The main question, however, in the case is the question of jurisdiction. There is no doubt, since the act of 1885 (19 Stat., 429), that, as a general rule, a Circuit Judge has jurisdiction in such cases and upon such motions as made here. This act provides in terms that a motion to vacate warrants of seizure in cases like this may be made either before the clerk of the court, a trial justice, by whom it may have been issued, or a Circuit Judge, for any of the causes which would have been sufficient to vacate a warrant of attachment, issued under the code of procedure. We have no doubt that under this act a Circuit Judge has jurisdiction ordinarily to hear a motion like that here and at chambers. But we do not understand that his honor declined to hear this motion, on the ground that Circuit Judges had no general jurisdiction in such cases and upon such motions; but he declined it, because of the action already had in the case by the court.
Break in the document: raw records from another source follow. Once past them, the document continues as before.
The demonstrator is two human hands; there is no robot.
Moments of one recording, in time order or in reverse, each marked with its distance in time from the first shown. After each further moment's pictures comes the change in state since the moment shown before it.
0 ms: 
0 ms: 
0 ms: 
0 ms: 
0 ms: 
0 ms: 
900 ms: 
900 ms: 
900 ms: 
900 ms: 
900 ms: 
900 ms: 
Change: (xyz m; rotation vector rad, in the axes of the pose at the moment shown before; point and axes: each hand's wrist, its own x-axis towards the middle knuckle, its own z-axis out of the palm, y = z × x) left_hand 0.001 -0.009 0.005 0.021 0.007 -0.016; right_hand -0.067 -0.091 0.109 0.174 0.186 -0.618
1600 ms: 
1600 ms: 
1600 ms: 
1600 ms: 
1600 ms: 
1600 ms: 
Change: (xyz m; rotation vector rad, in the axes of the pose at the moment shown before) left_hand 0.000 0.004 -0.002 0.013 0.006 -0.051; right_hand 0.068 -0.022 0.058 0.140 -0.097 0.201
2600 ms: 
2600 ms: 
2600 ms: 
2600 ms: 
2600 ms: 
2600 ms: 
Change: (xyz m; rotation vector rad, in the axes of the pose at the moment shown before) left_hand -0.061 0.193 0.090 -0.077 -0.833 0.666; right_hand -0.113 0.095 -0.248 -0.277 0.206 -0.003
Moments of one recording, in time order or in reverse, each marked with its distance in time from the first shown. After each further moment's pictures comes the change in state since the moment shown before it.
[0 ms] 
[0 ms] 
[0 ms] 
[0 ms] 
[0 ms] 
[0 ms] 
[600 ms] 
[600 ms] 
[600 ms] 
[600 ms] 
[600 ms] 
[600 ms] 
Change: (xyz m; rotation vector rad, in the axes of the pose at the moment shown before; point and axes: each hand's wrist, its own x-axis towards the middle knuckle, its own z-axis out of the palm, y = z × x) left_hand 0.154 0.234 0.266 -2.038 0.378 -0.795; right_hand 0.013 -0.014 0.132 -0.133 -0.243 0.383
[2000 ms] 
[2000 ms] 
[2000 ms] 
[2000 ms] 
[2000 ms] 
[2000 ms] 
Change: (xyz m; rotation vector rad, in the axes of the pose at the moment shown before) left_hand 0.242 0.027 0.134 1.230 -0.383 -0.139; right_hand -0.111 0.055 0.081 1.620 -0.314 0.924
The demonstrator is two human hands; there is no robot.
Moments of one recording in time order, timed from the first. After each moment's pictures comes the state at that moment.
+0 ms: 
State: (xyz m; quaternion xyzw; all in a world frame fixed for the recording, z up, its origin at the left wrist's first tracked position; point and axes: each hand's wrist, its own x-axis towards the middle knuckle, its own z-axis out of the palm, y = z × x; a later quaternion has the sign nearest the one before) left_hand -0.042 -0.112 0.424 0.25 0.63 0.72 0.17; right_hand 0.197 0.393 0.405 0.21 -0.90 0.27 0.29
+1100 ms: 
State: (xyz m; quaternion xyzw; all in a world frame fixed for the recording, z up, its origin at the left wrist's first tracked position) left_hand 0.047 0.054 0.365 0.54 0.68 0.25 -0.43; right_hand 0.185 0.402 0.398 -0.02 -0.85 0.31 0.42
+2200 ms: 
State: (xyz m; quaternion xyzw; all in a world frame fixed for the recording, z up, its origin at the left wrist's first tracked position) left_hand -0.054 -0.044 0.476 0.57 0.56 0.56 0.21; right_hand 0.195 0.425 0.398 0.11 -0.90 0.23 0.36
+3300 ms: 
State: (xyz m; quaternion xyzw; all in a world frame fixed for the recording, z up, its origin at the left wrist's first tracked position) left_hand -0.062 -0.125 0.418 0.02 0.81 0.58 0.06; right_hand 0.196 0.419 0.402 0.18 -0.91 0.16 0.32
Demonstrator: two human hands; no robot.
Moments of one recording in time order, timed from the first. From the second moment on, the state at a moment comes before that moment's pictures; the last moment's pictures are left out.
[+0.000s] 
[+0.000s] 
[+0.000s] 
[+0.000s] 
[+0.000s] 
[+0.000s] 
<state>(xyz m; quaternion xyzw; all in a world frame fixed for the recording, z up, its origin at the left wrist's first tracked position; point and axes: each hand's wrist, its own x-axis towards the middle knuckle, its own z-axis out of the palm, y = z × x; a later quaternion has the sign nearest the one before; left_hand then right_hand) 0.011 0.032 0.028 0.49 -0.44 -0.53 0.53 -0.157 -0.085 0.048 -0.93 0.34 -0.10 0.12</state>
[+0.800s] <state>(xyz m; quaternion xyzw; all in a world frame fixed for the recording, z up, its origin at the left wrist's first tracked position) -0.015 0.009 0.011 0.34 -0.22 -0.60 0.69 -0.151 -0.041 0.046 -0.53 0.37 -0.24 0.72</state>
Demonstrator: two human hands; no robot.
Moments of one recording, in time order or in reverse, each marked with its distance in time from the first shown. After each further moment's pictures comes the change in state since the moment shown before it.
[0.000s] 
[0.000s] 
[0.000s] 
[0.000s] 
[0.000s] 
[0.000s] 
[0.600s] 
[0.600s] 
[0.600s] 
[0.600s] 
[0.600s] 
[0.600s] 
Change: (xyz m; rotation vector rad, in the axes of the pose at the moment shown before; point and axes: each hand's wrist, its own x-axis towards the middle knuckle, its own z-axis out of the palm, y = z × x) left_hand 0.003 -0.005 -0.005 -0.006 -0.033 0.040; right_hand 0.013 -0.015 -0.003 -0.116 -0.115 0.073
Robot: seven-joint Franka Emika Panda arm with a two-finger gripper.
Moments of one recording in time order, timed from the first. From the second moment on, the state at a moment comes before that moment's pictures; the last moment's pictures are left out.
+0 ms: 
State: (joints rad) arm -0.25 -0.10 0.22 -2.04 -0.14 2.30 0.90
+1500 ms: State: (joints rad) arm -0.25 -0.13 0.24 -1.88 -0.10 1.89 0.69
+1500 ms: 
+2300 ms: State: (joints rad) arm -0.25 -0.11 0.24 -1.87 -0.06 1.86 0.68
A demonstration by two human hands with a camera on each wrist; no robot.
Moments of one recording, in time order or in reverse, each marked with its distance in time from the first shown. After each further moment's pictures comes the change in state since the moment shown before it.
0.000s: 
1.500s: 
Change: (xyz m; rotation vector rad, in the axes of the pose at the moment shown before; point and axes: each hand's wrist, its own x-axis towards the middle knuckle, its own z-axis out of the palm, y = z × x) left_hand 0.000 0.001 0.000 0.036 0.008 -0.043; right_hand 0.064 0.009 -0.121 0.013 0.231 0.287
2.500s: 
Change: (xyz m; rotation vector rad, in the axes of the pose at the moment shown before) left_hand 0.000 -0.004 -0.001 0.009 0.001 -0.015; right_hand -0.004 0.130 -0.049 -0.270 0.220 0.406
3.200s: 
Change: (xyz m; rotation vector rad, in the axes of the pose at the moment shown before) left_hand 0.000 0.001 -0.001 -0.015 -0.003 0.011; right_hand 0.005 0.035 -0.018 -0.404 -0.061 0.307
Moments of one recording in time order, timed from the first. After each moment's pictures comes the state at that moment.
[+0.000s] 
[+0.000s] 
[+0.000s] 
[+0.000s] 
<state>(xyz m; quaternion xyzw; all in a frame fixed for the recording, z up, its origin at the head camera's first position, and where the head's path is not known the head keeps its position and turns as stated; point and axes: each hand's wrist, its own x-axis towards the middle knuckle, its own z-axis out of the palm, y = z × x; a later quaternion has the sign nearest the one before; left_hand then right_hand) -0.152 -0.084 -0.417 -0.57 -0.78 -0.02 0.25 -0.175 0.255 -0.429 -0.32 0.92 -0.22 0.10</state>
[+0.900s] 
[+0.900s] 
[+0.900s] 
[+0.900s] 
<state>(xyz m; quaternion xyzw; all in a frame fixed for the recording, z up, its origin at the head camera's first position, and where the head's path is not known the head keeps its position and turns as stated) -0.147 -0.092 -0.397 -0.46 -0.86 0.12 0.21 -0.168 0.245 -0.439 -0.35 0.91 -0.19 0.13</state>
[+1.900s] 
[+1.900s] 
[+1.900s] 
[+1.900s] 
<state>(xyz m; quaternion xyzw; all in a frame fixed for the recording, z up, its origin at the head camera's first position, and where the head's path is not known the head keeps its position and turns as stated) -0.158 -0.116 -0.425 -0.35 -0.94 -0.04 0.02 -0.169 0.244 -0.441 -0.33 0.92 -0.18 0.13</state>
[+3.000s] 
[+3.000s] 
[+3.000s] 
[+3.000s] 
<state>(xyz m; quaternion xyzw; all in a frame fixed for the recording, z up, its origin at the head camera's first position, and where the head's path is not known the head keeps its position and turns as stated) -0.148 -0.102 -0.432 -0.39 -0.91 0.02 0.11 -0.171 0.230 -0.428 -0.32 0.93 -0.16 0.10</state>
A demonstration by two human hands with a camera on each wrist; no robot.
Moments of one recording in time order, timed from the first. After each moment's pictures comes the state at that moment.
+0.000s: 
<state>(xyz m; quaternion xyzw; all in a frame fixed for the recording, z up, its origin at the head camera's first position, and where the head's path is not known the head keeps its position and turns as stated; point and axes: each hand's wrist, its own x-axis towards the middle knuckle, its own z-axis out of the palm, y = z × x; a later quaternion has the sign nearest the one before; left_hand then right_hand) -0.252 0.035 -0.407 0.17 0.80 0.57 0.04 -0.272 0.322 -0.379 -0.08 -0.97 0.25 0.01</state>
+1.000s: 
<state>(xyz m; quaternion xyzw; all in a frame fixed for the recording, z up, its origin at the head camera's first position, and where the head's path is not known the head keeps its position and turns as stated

The agricultural lien act provides that in case the party receiving advances, &c., desires to contest the claim, because not justly *337due, he may, within thirty days after the sale of the property, give notice in writing to the sheriff, accompanied with an affidavit, &c., who shall hold the proceeds subject to the decision of the court upon an issue to be made up and set down for trial at the next succeeding term. This course was adopted here, and the issue being made up, was referred to the master to have the testimony taken and a report made. At the time of this proceeding the act of 1885, supra, had not been enacted. No reference has been had, though it was ordered in 1886. Why, and upon whose default, if any, it has not been held, is not stated, nor has there been any complaint made in reference thereto, nor was this delay one of' the foundations of the 'motion to vacate. Under this state of facts, we think his honor’s ruling may be sustained by the case of Johnstone v. Manigault, 13 S. C., 408. In fact, it seems that the doctrine announced there required such a ruling here. In that case, after an issue had been made as here, upon the call of the ease for trial, a motion was made to strike the ease from the docket, &c., on the ground of irregularity, insufficiency of the affidavit, &c. The Circuit Judge, as here, held the affidavit to be insufficient, but the issue having been made up, he further held that the insufficiency had been waived and ordered the trial to proceed. On appeal this court held that defendant, having elected his remedy, must be confined to it. While, then, the Circuit Judge, no doubt, had jurisdiction of the motion, yet he could not have granted the remedy sought, as claimed in the 2d exception above. Upon the authority of this case, the appeal here must, therefore, be dismissed, and for the reasons above stated.
It is the judgment of this court, that the judgment of the Cir-V cuit Court be affirmed.